We have examined the effect of mild hyperthermia on the pattern of heat shock transcription factor (HSF) binding activity, heat shock protein 70 (hsp70) and hsp30 gene expression and protein denaturation in selected tissues of adult Xenopus namely, heart, hind limb muscle, eye, liver and spleen. In these studies it was found that heart tissue was the most thermally sensitive of all of the tissues examined since maintenance of adult frogs at 26 degrees C resulted in a preferential activation of HSF binding. Thus, heart has a lowered set point temperature for HSF activation compared to the other tissues examined. At 30 degrees C HSF activation was observed in all of the tissues examined. Heart HSF activation at 26 degrees C was correlated with an increase in hsp70 mRNA and Hsp70 protein accumulation. At 28 degrees C the largest amount of hsp70 and hsp30 mRNA accumulation was detected in heart and skeletal muscle compared to other tissues while hsp70 mRNA accumulation was relatively low in spleen and hsp30 mRNA accumulation was not detectable in eyes, liver and spleen.

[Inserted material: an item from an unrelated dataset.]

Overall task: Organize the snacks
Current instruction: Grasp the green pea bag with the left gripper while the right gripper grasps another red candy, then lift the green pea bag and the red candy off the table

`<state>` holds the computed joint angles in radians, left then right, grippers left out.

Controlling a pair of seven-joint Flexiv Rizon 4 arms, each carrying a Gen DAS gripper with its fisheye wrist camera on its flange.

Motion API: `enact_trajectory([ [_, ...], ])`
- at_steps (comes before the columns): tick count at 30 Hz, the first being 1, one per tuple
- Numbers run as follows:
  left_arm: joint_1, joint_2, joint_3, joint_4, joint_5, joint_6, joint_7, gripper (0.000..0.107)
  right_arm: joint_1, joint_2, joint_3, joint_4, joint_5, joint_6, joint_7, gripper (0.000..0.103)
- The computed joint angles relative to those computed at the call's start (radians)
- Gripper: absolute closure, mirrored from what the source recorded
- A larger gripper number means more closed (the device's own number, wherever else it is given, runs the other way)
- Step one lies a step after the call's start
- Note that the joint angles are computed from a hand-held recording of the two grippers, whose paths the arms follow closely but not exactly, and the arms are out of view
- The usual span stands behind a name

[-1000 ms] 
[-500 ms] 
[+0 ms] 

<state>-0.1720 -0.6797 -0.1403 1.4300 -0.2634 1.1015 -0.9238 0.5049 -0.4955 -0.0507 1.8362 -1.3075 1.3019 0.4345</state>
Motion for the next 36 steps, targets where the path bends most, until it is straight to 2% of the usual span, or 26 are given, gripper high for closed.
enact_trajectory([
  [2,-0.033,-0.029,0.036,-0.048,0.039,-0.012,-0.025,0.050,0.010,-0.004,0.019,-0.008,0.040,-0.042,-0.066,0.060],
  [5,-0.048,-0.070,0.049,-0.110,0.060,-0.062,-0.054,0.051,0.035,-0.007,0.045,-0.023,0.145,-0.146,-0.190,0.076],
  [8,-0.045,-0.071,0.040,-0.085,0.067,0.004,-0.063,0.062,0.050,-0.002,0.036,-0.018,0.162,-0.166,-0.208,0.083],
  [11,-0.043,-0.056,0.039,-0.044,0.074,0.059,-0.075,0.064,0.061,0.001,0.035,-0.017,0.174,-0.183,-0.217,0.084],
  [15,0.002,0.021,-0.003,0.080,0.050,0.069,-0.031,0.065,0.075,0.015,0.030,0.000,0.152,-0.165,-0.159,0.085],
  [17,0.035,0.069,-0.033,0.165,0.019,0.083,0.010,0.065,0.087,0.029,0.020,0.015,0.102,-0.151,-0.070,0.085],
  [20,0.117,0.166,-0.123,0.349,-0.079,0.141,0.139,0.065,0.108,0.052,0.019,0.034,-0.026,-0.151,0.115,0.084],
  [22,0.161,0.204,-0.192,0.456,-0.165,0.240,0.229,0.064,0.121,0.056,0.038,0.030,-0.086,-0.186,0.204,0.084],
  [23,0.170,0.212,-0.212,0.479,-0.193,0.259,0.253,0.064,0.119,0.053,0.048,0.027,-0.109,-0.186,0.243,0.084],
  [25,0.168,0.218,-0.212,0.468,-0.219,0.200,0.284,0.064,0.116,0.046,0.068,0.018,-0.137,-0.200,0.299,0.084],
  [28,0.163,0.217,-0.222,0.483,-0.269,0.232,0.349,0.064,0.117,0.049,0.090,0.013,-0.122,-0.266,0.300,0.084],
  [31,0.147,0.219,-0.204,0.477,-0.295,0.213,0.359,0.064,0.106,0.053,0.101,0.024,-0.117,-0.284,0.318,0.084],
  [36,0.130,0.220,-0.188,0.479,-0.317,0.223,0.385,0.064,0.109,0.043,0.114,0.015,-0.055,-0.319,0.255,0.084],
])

Incubation of adult frogs at 30 degrees C resulted in enhanced hsp70 and hsp30 mRNA accumulation in all of the tissues. Finally, we have used differential scanning calorimetry (DSC) to compare the temperatures at which protein denaturation occurs in heart and liver tissue. The onset of protein denaturation (T0) occurred approximately 8.5 degrees C lower in heart compared to liver. Also the midpoint of the DSC profile (T1/2) was approximately 10.4 degrees C lower in heart than in liver. Thus, heart proteins are generally more thermolabile than proteins in liver tissue. Taken together these data suggest that heart is more sensitive than the other tissues examined with respect to moderate increases in environmental temperature.